For now, instead of unregistering the objects immediately when they are deleted, we schedule them to “self destruct” after five seconds. We immediately remove the object from the scene, so that it looks like they’re deleted, but we don’t actually unregister them until a little later. The idea is to let them handle any cleanup activities such as “pointer leave.” Not very elegant, but it ought to be ok until we get real memory management and a redesigned default user interface.
Only it isn’t ok. Looking at the crash logs at CroquetCollaborative.org, I see that the only error we’re getting is “No such object”, which is repeatedly crashing the connection.
But what’s causing it? Alas, the crash log doesn’t give enough detail. But you developers can just tell us what you’re doing when you get this error! (It’s supposed to be a collaborative, after all.) If you can, go down the stack in the debugger until you see the TIsland>>decode: frame, highlight ‘aTMessage selector’, and press cmd/alt-p (to print the value). Tell us what it says.
This raises a couple of issues of things we should do:
- The #decode: method creates a message object in a local variable, but doesn’t assign the message name (the selector) until after the place where it does a check to conditionally signal an error. It ought to fill in what it can about the message first, so that crash logs that prints local variables gives us some meaningful data.
- IT happens. Systems should be designed to recover from inevitable failure. We need to put in a watch dog to reset the system when that happens. Right now, I’m checking on the system periodically and kicking it when needed. Ugh.
- It might just be that five seconds isn’t long enough on the network. Sometimes latency really sucks, and things get way behind.
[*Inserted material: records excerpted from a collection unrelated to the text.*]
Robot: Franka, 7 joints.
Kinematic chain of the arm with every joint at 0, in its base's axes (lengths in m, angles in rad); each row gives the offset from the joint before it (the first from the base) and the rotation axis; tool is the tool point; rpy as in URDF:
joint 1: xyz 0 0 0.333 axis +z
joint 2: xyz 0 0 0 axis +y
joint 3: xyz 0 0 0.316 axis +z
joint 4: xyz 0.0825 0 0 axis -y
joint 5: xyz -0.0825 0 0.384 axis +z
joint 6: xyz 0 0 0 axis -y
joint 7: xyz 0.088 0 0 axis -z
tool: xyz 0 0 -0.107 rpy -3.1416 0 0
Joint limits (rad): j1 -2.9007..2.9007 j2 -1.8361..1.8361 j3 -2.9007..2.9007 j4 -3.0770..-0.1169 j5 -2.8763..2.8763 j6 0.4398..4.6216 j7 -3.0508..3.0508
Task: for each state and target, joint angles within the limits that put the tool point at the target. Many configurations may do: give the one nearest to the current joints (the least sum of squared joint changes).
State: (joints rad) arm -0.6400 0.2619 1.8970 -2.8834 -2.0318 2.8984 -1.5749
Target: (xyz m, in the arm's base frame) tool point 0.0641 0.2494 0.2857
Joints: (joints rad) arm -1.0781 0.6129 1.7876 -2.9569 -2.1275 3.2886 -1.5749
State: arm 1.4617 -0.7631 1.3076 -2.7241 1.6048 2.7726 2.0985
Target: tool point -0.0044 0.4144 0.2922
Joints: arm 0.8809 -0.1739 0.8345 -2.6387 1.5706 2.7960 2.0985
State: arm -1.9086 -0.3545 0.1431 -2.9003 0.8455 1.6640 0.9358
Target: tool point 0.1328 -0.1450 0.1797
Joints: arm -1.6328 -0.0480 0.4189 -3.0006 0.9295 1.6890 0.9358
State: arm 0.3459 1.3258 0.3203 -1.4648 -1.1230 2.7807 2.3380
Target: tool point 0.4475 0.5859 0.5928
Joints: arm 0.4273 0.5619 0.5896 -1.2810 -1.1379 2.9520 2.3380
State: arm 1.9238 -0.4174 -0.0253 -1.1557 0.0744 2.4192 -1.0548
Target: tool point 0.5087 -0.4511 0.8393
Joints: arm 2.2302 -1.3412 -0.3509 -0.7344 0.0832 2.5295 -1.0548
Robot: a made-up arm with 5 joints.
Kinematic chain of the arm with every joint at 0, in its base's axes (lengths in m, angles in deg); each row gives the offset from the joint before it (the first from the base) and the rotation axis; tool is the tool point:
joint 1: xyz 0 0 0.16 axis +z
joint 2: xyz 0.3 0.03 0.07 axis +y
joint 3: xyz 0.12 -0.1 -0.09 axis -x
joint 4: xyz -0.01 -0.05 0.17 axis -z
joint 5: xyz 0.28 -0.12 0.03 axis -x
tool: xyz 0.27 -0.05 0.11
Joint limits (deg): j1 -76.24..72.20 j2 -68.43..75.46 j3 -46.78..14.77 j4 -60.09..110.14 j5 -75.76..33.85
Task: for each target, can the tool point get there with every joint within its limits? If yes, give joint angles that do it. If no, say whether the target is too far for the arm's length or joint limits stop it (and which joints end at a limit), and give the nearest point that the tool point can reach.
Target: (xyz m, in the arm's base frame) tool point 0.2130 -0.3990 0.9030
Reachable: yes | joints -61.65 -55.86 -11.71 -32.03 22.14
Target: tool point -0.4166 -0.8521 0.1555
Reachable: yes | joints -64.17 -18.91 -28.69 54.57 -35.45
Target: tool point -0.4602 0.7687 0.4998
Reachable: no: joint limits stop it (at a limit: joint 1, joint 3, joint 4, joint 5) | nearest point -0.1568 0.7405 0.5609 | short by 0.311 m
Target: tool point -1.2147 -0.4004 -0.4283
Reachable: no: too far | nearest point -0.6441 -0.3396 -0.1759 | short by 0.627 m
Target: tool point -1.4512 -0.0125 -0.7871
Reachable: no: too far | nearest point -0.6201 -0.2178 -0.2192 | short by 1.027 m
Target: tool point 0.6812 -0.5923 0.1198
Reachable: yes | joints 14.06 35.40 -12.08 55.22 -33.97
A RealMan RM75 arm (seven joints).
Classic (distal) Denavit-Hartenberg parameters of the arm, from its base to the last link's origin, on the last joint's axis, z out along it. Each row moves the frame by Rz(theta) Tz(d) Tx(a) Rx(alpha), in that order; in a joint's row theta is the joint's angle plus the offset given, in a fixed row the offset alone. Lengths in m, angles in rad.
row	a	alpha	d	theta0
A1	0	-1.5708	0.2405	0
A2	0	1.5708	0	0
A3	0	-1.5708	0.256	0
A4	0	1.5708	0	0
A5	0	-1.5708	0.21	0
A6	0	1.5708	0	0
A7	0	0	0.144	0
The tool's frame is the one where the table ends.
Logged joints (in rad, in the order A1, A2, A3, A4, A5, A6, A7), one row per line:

Our digital clutch is designed to drop messages that make the system behave worse, while also telling you with an annoying click to stop trying to make it worse. It’s our equivalent of having you not hit the “refresh” button over and over again. But we just came up with this, and I know it needs some refinement. Right now, you can get behind. When this happens, you’re quite likely to go click on things, and this might include the delete button. But if you’re way behind, maybe you send a delete and then a “mouse down” on some other sub-part, but the mouse down doesn’t “arrive” until more than five seconds after the delete. Maybe the business end of the self destruct should be minutes or even hours after it is received? Why not? All that we care about is that it eventually happens. Or since we’re measuring latency, maybe the timeout should be a function of the actual latency at the time of the delete?